A similar outlook regarding the EU–South Korea partnership can be projected. Despite the fractured views on China revealed after French President Emmanuel Macron’s visit to China in April 2023, the EU has stood side by side with the US. Ursula von der Leyen, the head of the European Commission, has not been shy when vocalising disagreement with Beijing on issues of arming Russia, aggression towards Taiwan, and human rights abuses in Xinjiang. Von der Leyen has also called for “de-risking” relations with China. Contrary to the US concept of “decoupling,” “de-risking” refers to the reduction of risks arising from dependencies – particularly on sensitive security issues (Fahrion 2023).
From this perspective, South Korea is an attractive partner when it comes to the EU’s chosen strategy. As a liberal democracy, and one that is increasingly converging with the US on foreign policy, South Korea emerges as a synergetic partner not only in the security arena but also in the economic and technological realms, too. South Korea is home to leading global producers of semiconductors such as Samsung Electronics and SK Hynix, which makes it an important partner when it comes to diversifying related supply chains. Already in 2022, the EU–Korea Digital Partnership was concluded, including among its provisions the increased collaboration on the supply of semiconductors as well as with regards to scientific research and digital innovation. South Korea can be also a prospective partner to the recent US–EU Trade and Technology Council, which seeks to facilitate democratic and market-oriented approaches to trade, technology, and innovation.

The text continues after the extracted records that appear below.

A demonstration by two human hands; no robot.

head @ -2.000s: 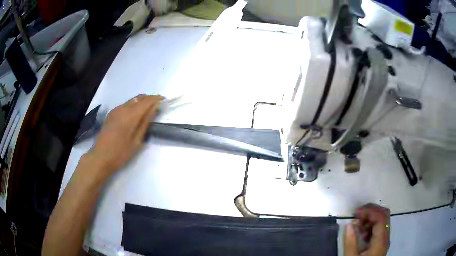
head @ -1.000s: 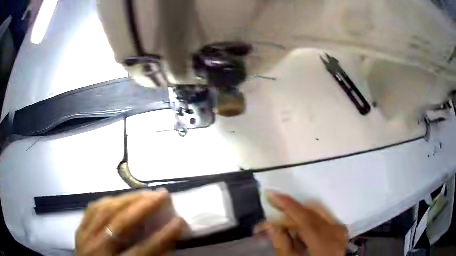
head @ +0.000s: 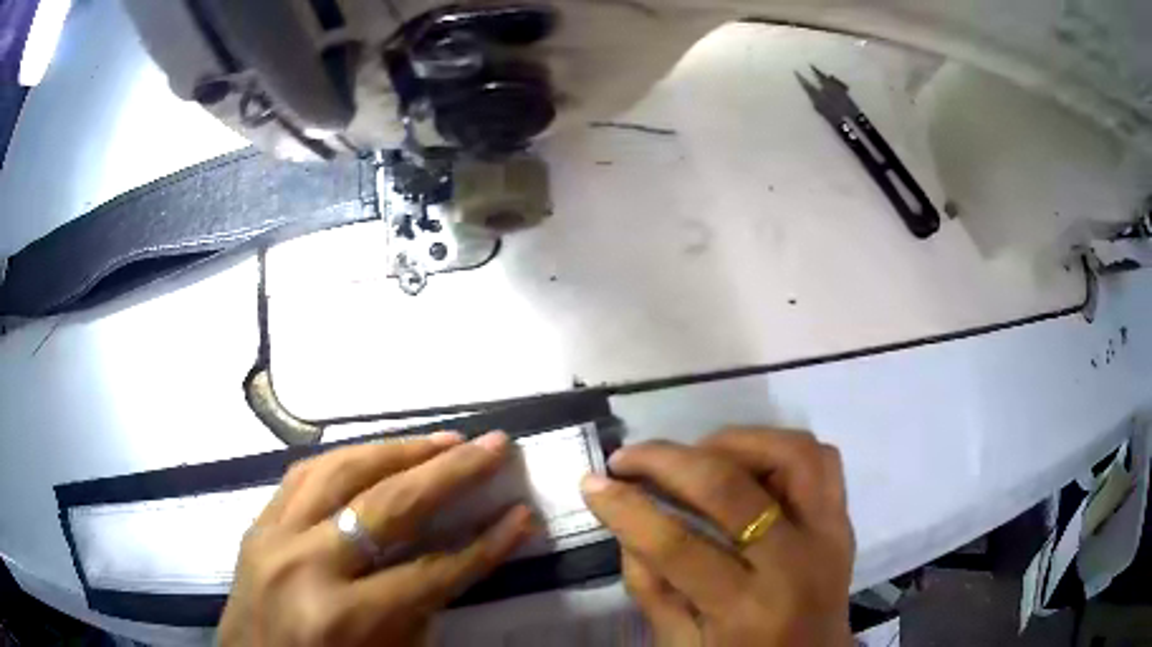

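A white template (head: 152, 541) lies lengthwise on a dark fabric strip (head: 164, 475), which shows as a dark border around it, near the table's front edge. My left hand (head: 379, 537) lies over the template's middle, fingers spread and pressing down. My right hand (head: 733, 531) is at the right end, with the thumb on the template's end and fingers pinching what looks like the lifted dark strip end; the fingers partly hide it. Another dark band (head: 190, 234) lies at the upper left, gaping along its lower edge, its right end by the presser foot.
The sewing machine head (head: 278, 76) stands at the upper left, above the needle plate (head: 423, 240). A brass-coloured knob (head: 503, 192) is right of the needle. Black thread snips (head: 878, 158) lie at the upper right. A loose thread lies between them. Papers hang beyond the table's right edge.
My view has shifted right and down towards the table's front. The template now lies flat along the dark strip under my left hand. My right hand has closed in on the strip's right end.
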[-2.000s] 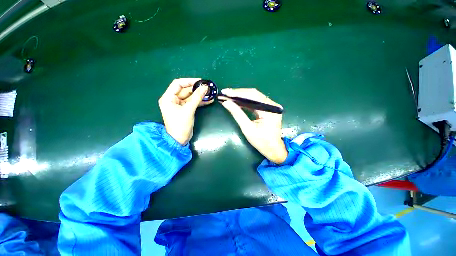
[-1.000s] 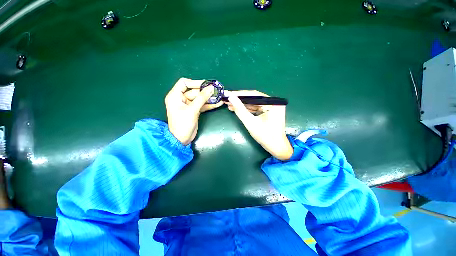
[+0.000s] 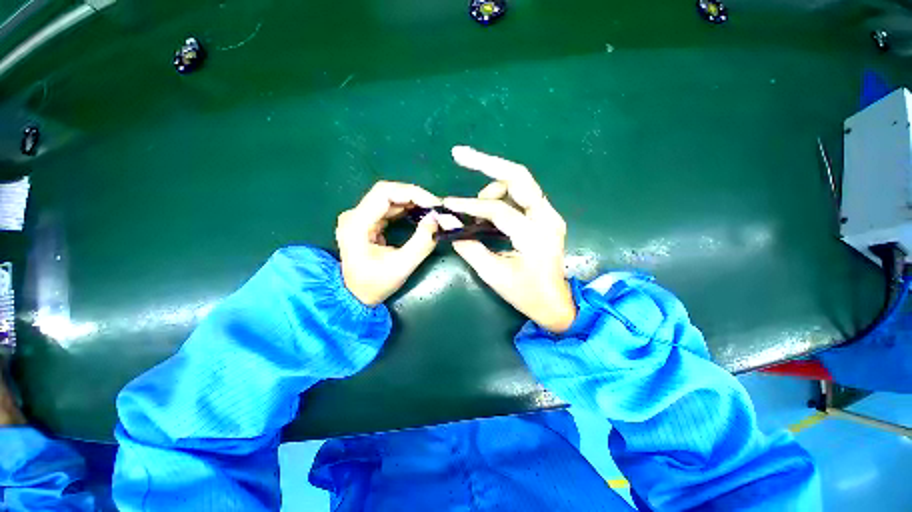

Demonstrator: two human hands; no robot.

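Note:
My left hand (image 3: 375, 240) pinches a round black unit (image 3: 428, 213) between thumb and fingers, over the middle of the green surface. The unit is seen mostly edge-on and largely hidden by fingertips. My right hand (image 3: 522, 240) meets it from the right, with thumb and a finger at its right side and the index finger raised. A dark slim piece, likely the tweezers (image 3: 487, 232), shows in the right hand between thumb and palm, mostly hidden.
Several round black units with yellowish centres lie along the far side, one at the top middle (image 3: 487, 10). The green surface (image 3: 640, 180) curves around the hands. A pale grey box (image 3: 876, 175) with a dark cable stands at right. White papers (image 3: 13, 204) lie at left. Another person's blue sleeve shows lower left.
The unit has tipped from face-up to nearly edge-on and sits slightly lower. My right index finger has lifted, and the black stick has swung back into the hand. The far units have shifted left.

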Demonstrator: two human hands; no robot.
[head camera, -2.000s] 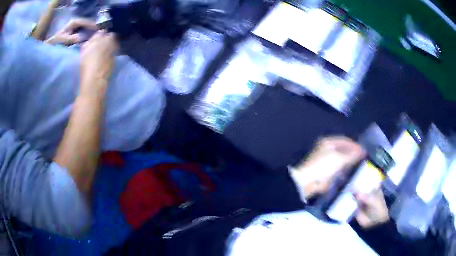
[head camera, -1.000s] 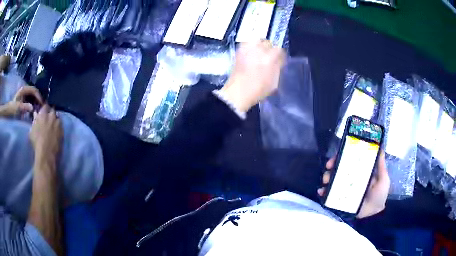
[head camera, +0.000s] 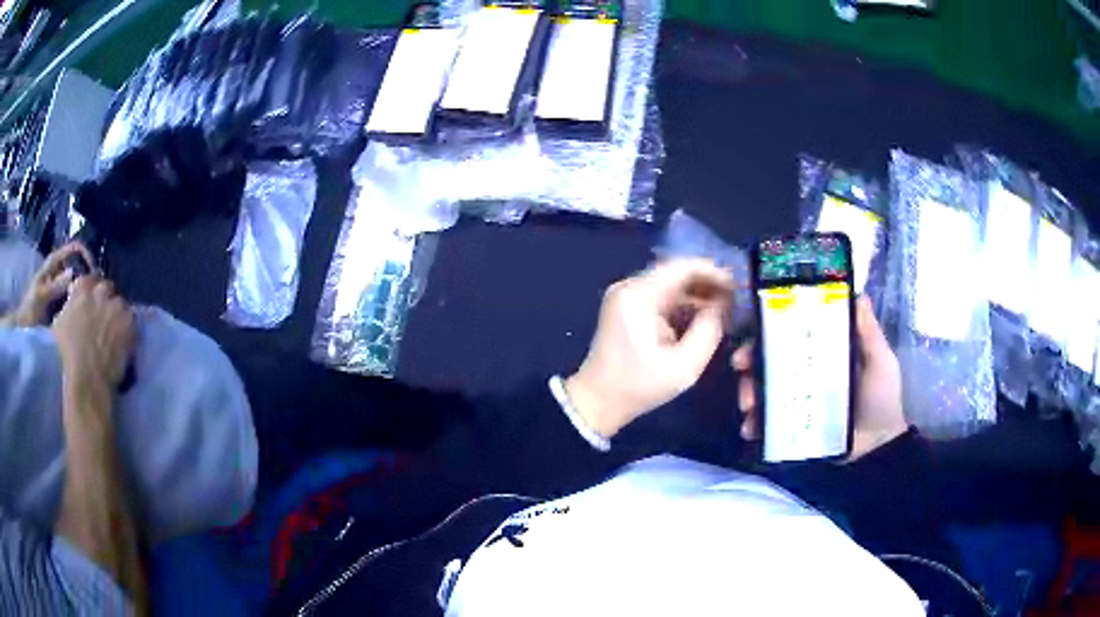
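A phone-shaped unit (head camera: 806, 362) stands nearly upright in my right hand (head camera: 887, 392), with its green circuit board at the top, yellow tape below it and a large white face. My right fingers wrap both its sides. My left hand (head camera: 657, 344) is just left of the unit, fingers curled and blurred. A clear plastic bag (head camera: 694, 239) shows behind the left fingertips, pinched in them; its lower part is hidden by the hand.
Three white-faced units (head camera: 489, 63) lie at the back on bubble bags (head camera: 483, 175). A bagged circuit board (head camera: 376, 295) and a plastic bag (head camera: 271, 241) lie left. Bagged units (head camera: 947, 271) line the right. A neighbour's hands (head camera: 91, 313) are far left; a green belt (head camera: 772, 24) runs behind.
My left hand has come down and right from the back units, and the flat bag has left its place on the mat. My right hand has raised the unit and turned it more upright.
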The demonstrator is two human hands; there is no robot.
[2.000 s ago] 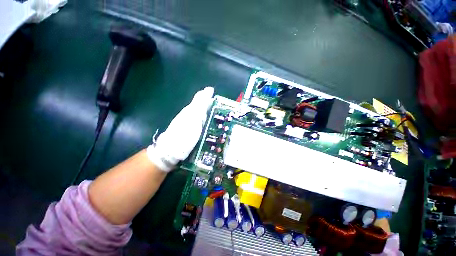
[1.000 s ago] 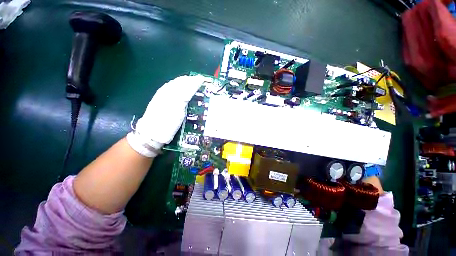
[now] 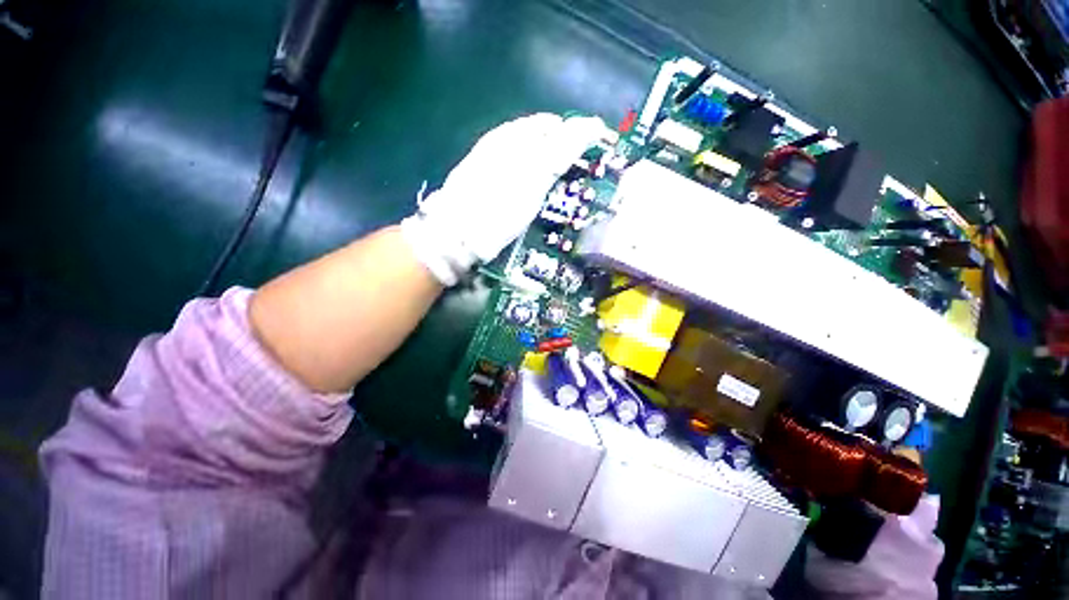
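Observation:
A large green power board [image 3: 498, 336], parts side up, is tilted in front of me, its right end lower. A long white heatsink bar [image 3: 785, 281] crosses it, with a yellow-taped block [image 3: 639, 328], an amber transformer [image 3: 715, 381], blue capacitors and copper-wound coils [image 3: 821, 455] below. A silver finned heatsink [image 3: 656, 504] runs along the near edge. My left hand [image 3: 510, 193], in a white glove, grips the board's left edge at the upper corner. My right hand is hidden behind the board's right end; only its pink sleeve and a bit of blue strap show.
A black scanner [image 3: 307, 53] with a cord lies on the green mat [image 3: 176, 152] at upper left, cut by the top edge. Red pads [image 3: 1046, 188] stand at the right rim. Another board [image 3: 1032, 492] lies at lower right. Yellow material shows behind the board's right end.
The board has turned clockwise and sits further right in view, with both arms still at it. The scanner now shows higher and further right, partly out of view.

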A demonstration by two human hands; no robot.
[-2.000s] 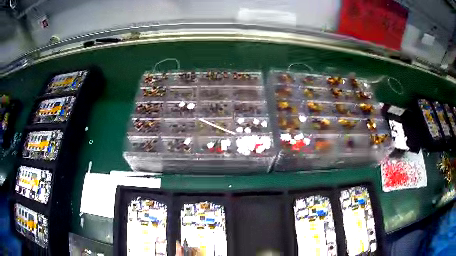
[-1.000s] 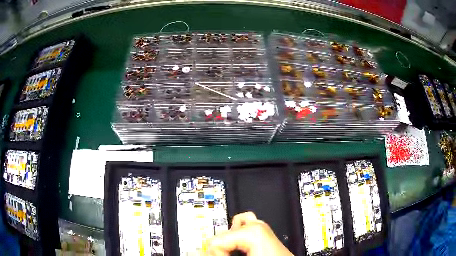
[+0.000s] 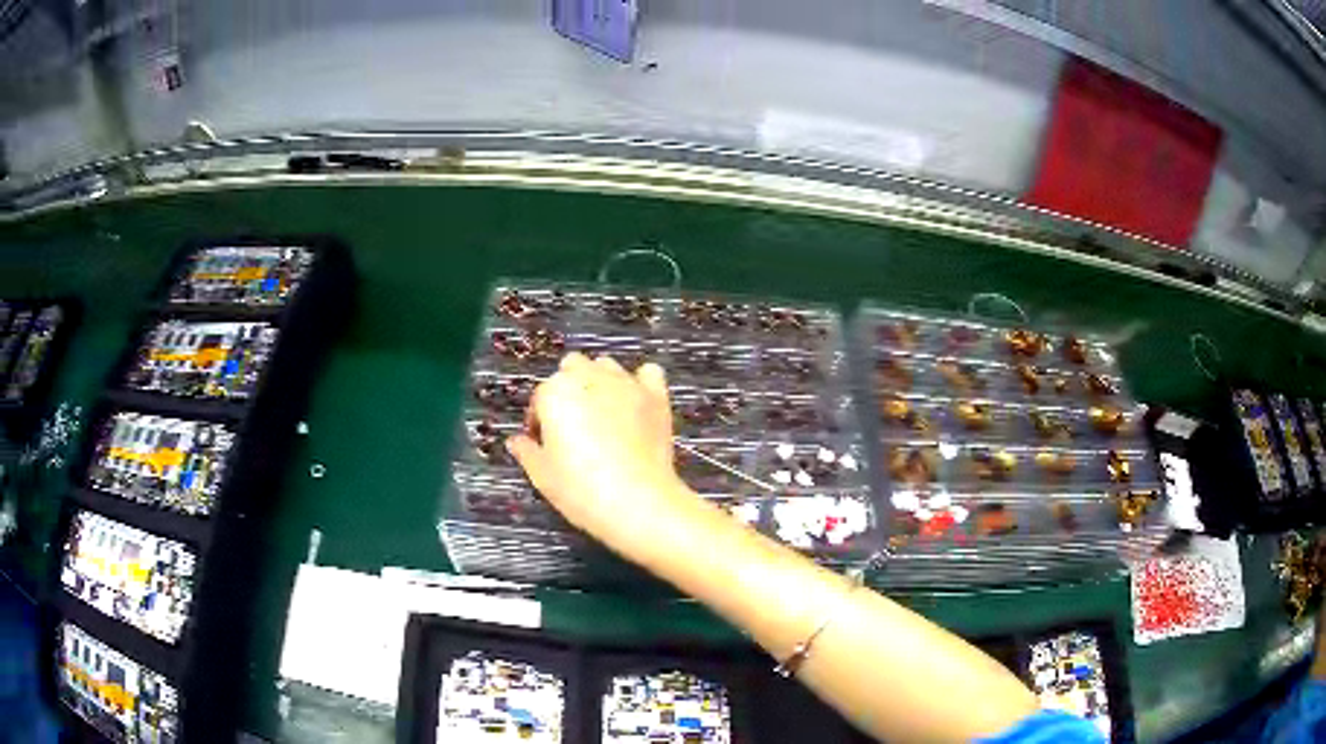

The outcomes of the US–South Korea summit that was held in early May 2023 also indicate there is an increasing chance that the US, South Korea, and the EU will align in their views on the China–Taiwan conflict. The joint statement released by the White House and the Blue House noted the two countries’ shared desire to preserve peace and stability in the Taiwan Strait. Such an outlook is likely to find close resonance with the EU’s own perspective – although currently divided, some of the latter’s key figures such as Von der Leyen and Joseph Borrell, the High Representative for Foreign Affairs and Security Policy, have urged the EU to actively engage with the China–Taiwan conflict (Lau 2023). The emphasis on a rules-based order and democratic values, supporting Ukraine, and South Korea’s shared view on Taiwan as well as on de-risking and decoupling imply that there is high potential for close cooperation and a strengthened alliance between the US, South Korea, and the EU going forwards.